On Mar 26, 2015, at 6:42 AM, Dan Kenigsberg <danken(a)redhat.com>
wrote:
On Wed, Mar 25, 2015 at 01:29:25PM -0500, Darrell Budic wrote:
>
>> On Mar 25, 2015, at 5:34 AM, Dan Kenigsberg <danken(a)redhat.com> wrote:
>>
>> On Tue, Mar 24, 2015 at 02:01:40PM -0500, Darrell Budic wrote:
>>>
>>>> On Mar 24, 2015, at 4:33 AM, Dan Kenigsberg <danken(a)redhat.com>
wrote:
>>>>
>>>> On Mon, Mar 23, 2015 at 04:00:14PM -0400, John Taylor wrote:
>>>>> Chris Adams <cma(a)cmadams.net> writes:
>>>>>
>>>>>> Once upon a time, Sven Kieske <s.kieske(a)mittwald.de> said:
>>>>>>> On 13/03/15 12:29, Kapetanakis Giannis wrote:
>>>>>>>> We also face this problem since 3.5 in two different
installations...
>>>>>>>> Hope it's fixed soon
>>>>>>>
>>>>>>> Nothing will get fixed if no one bothers to
>>>>>>> open BZs and send relevants log files to help
>>>>>>> track down the problems.
>>>>>>
>>>>>> There's already an open BZ:
>>>>>>
>>>>>>
https://bugzilla.redhat.com/show_bug.cgi?id=1158108
>>>>>>
>>>>>> I'm not sure if that is exactly the same problem I'm
seeing or not; my
>>>>>> vdsm process seems to be growing faster (RSS grew 952K in a 5
minute
>>>>>> period just now; VSZ didn't change).
>>>>>
>>>>> For those following this I've added a comment on the bz [1],
although in
>>>>> my case the memory leak is, like Chris Adams, a lot more than the
300KiB/h
>>>>> in the original bug report by Daniel Helgenberger .
>>>>>
>>>>> [1]
https://bugzilla.redhat.com/show_bug.cgi?id=1158108
>>>>
>>>> That's interesting (and worrying).
>>>> Could you check your suggestion by editing sampling.py so that
>>>> _get_interfaces_and_samples() returns the empty dict immediately?

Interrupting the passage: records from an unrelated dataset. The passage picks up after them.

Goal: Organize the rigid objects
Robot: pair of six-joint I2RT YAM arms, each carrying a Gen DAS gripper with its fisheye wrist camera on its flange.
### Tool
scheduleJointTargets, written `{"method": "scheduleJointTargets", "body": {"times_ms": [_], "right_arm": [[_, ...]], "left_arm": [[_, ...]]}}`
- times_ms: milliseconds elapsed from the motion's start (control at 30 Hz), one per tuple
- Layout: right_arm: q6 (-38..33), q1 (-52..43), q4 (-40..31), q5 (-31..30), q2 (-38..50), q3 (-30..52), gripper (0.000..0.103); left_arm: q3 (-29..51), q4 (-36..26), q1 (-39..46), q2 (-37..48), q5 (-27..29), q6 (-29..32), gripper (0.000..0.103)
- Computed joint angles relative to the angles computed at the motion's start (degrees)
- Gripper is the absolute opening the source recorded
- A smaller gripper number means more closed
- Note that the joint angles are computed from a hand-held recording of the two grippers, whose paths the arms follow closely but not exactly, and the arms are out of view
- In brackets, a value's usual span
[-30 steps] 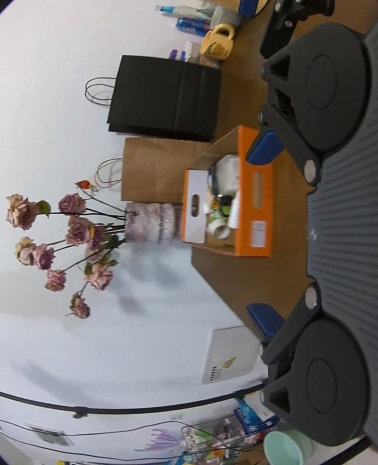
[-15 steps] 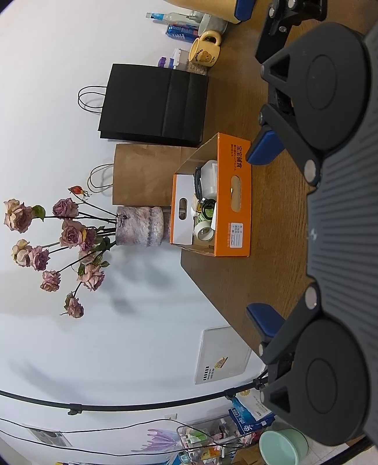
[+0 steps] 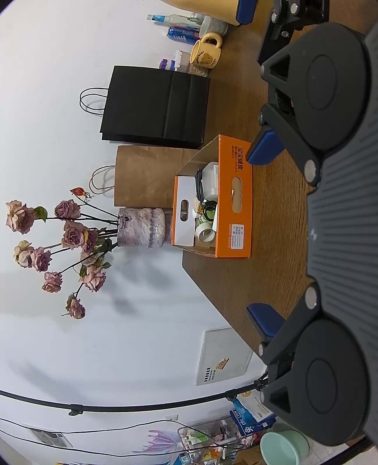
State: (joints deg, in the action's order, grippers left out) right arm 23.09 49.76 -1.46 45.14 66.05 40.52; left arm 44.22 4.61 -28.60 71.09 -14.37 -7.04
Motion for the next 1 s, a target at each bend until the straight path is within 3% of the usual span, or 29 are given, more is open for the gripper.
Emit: {"method": "scheduleJointTargets", "body": {"times_ms": [1000], "right_arm": [[0.1,0.0,1.1,-0.7,1.8,-0.1,0.103]], "left_arm": [[-0.3,0.4,-1.4,-0.1,-1.9,0.7,0.103]]}}
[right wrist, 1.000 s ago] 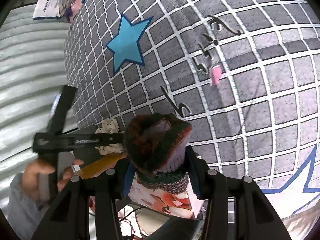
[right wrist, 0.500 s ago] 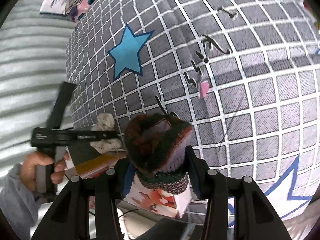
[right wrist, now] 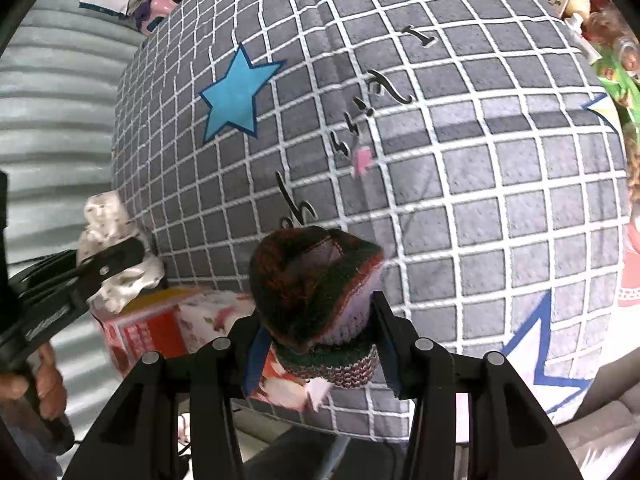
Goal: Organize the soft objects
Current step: 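Carry the polka-dot scrunchie and knit pouch with both tools over the box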
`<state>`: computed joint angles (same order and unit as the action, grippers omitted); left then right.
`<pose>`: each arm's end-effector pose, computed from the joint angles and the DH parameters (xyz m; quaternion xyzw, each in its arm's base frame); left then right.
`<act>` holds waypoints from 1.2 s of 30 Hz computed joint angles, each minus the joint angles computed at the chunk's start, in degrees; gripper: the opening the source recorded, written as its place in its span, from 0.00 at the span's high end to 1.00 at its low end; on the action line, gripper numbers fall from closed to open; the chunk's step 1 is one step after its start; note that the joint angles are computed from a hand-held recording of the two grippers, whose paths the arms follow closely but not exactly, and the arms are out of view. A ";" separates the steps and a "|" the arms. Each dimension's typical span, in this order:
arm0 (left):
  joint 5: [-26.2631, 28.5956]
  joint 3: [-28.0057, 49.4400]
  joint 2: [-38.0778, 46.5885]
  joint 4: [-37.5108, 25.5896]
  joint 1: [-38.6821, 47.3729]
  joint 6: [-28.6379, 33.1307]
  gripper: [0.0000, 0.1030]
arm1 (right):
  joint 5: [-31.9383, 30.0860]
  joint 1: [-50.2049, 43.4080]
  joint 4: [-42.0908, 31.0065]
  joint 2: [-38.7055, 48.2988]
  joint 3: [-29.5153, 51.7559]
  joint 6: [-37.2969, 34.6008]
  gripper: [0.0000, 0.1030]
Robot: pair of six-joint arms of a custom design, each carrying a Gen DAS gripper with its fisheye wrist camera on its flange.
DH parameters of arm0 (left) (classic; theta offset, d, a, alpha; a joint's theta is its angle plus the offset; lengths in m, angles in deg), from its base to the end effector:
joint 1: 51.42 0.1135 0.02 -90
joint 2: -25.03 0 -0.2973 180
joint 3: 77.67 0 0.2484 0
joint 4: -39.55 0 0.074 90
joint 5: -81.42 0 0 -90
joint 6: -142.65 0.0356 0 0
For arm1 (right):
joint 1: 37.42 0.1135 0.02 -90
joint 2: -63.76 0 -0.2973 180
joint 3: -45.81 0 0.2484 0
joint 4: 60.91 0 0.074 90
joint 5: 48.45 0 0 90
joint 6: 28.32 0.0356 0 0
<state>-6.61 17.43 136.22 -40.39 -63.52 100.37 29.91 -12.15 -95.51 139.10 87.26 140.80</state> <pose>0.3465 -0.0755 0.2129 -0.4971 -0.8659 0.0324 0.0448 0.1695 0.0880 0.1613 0.4257 0.8800 0.2077 0.0351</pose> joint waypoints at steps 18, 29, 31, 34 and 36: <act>4.39 -10.56 -14.62 -8.71 16.50 23.49 0.77 | 10.26 26.62 -10.03 1.31 8.98 23.51 0.53; 4.77 -6.52 -13.30 -11.91 32.96 34.82 0.77 | 10.39 33.61 -8.72 14.97 22.25 21.56 0.53; 5.27 -4.19 -11.82 -12.38 35.37 34.99 0.77 | 10.24 33.92 -9.25 17.54 25.44 19.73 0.53; 6.36 0.17 -9.18 -13.13 38.81 34.24 0.77 | 9.91 33.62 -11.15 21.66 31.39 15.61 0.53; 7.36 3.42 -7.44 -13.60 40.97 33.56 0.77 | 9.89 33.27 -13.24 24.46 36.12 12.38 0.53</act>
<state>0.75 20.85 128.79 -53.99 -22.55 133.93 39.80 21.12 -108.76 163.55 123.39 153.18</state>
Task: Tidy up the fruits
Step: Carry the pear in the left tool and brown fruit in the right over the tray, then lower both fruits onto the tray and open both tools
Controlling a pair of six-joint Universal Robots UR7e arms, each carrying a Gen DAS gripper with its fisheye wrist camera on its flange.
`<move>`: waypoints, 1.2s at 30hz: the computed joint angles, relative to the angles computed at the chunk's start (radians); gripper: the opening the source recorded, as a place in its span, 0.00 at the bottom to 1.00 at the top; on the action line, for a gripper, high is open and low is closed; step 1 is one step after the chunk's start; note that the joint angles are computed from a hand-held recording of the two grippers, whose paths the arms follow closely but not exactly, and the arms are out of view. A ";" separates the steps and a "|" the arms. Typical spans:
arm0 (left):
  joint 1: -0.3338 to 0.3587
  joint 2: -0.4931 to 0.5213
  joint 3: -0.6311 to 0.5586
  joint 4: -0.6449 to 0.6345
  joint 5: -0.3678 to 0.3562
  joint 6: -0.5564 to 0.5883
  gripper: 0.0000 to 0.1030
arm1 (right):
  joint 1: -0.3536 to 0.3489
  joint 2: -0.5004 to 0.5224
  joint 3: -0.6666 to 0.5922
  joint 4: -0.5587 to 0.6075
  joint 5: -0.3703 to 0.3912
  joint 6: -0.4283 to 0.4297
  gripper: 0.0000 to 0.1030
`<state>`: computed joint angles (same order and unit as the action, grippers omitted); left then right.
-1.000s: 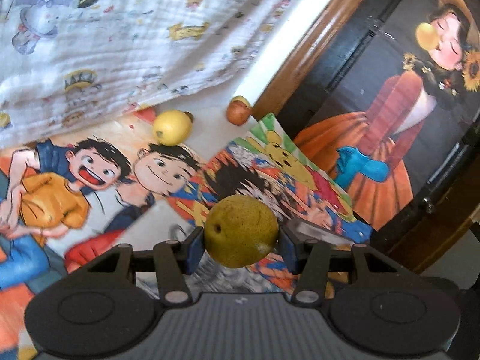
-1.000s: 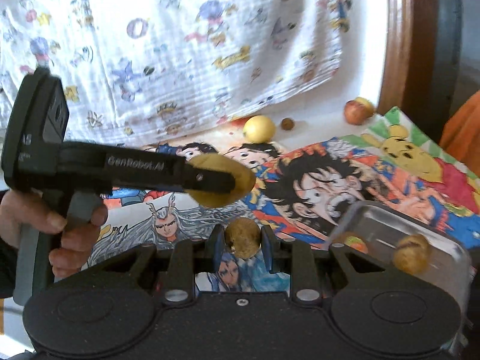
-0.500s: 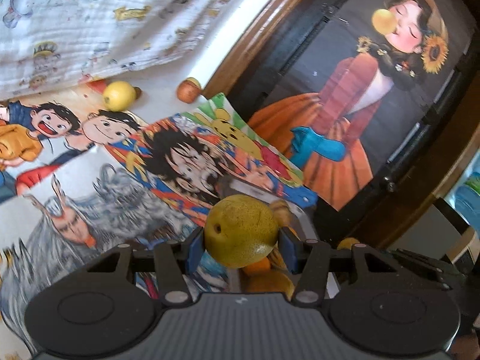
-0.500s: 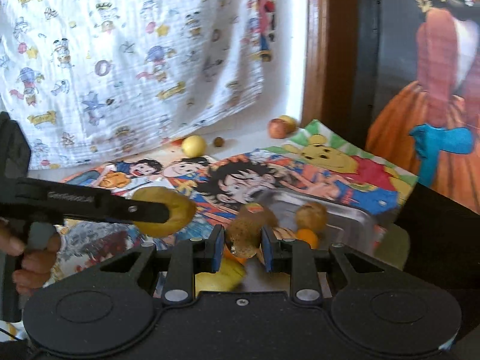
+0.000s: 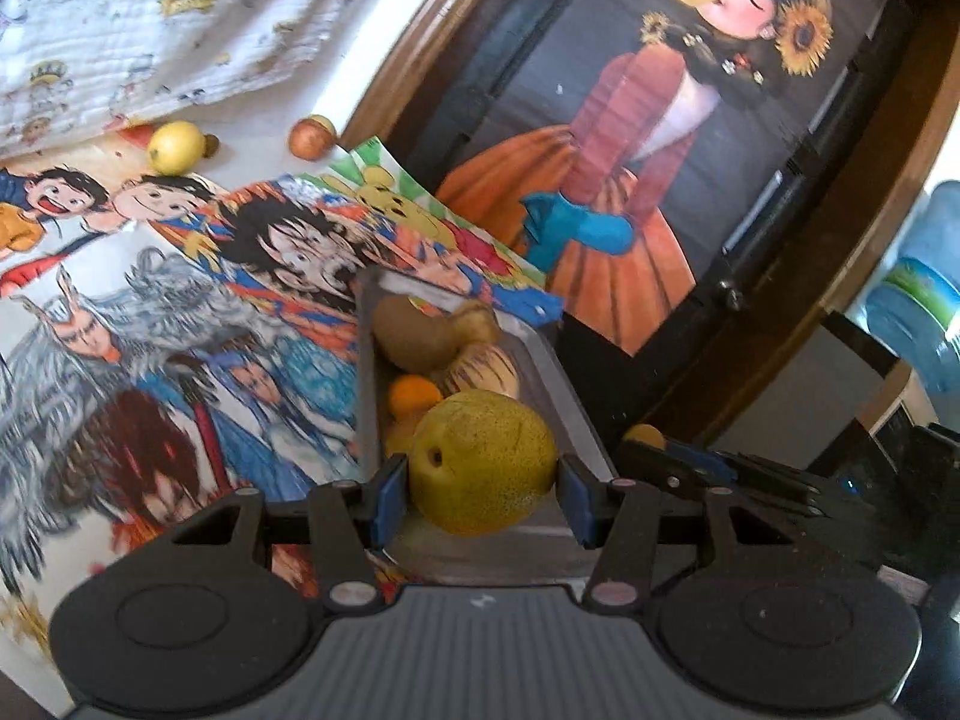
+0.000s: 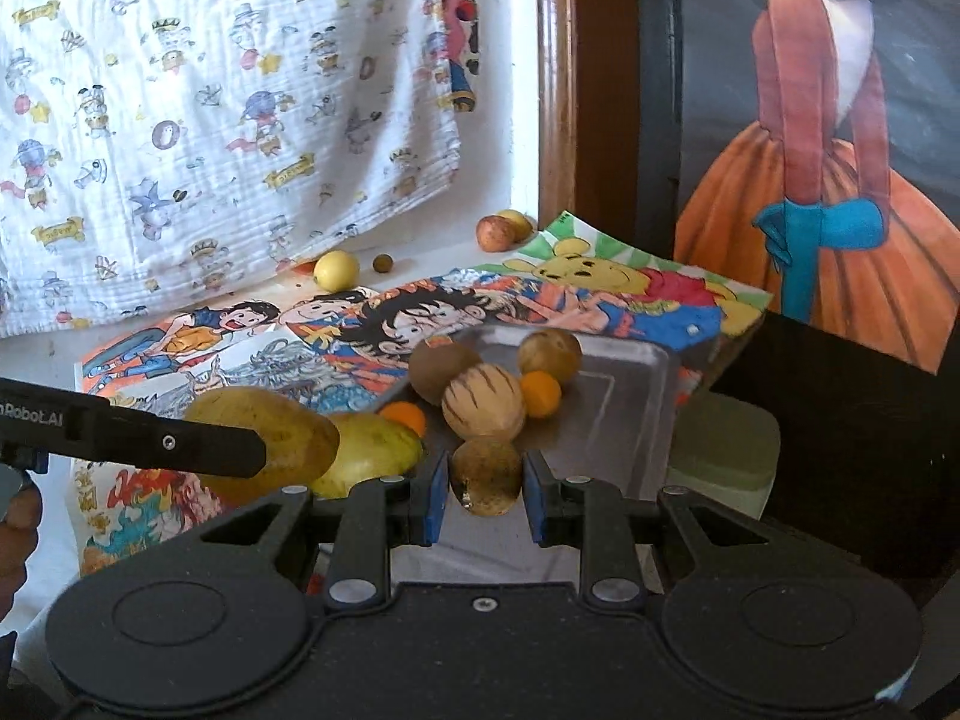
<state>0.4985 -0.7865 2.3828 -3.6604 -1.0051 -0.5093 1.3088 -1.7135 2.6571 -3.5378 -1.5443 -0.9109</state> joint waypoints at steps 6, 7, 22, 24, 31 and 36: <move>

>>>> Would this make the leak disappear?
>>>
>>> Looks like you’ve got something there. Just a quick test for now, watching
RSS in top. I’ll let it go this way for a while and see what it looks in a few hours.
>>>
>>> System 1: 13 VMs w/ 24 interfaces between them
>>>
>>> 11:47 killed a vdsm @ 9.116G RSS (after maybe a week and a half running)
>>>
>>> 11:47: 97xxx
>>> 11:57 135544 and climbing
>>> 12:00 136400
>>>
>>> restarted with sampling.py modified to just return empty set:
>>>
>>> def _get_interfaces_and_samples():
>>> links_and_samples = {}
>>> return links_and_samples
>>
>> Thanks for the input. Just to be a little more certain that the culprit
>> is _get_interfaces_and_samples() per se, would you please decorate it
>> with memoized, and add a log line in the end
>>
>> @utils.memoized # add this line
>> def _get_interfaces_and_samples():
>> ...
>> logging.debug('LINKS %s', links_and_samples) ## and this line
>> return links_and_samples
>>
>> I'd like to see what happens when the function is run only once, and
>> returns a non-empty reasonable dictionary of links and samples.
>
> Looks similar, I modified my second server for this test:
Thanks again. Would you be kind to search further?
Does the following script leak anything on your host, when placed in your
/usr/share/vdsm:
#!/usr/bin/python
from time import sleep
from virt.sampling import _get_interfaces_and_samples
while True:
_get_interfaces_and_samples()
sleep(0.2)
Something that can be a bit harder would be to:
# service vdsmd stop
# su - vdsm -s /bin/bash
# cd /usr/share/vdsm
# valgrind --leak-check=full --log-file=/tmp/your.log vdsm
as suggested by Thomas on
https://bugzilla.redhat.com/show_bug.cgi?id=1158108#c6
Yes, this script leaks quickly. Started out at a RSS of 21000ish, already at 26744 a
minute in, about 5 minutes later it’s at 39384 and climbing.
Been abusing a production server for those simple tests, but didn’t want to run valgrind
against it right this minute. Did run it against the test.py script above though, got this
(
To comment on some other posts in this thread, I also see leaks on my test system which is
running Centos 6.6, but it only has 3 VMs across 2 servers and 3 configured networks and
it leaks MUCH slower. I suspect people don’t notice this on test systems because they
don’t have a lot of VMs/interfaces running, and don’t leave them up for weeks at a time.
That’s why I was running these tests on my production box, to have more VMs up.